> _EXERCISE DIRECTIONS_
The line containing "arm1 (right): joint" and every line after it, through the last one below: output exactly these and nothing else.

> _COLLECTED MATERIAL_
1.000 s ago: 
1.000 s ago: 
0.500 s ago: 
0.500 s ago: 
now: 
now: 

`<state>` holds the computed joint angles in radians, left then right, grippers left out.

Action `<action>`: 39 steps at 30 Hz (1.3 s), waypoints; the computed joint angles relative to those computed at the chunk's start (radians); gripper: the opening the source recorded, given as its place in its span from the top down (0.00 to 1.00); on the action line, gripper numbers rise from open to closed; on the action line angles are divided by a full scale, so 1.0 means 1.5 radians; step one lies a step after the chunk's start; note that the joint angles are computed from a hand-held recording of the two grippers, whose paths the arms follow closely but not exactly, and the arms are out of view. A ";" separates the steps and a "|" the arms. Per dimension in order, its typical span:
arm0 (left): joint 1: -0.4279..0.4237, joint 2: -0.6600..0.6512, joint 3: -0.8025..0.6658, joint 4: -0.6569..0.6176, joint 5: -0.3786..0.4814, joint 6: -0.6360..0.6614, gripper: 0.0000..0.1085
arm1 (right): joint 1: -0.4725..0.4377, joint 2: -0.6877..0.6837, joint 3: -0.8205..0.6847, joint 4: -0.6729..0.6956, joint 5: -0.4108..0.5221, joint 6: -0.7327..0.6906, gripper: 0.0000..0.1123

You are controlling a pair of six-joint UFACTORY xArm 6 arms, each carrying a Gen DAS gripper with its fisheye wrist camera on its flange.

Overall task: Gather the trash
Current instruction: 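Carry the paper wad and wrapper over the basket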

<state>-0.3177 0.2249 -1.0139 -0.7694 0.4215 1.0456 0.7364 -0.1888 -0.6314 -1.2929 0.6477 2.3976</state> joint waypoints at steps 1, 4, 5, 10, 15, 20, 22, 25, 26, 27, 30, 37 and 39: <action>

> _TASK RESULT_
arm1 (right): joint 1: -0.4725..0.4377, joint 2: -0.6877..0.6837, joint 3: -0.8205..0.6847, joint 4: -0.6729..0.6956, joint 5: -0.4108..0.5221, joint 6: -0.7327..0.6906, gripper: 0.0000..0.1123

You are controlling a pair of six-joint UFACTORY xArm 6 arms, each carrying a Gen DAS gripper with its fisheye wrist camera on its flange.

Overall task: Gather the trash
Current instruction: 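Carry the paper wad and wrapper over the basket
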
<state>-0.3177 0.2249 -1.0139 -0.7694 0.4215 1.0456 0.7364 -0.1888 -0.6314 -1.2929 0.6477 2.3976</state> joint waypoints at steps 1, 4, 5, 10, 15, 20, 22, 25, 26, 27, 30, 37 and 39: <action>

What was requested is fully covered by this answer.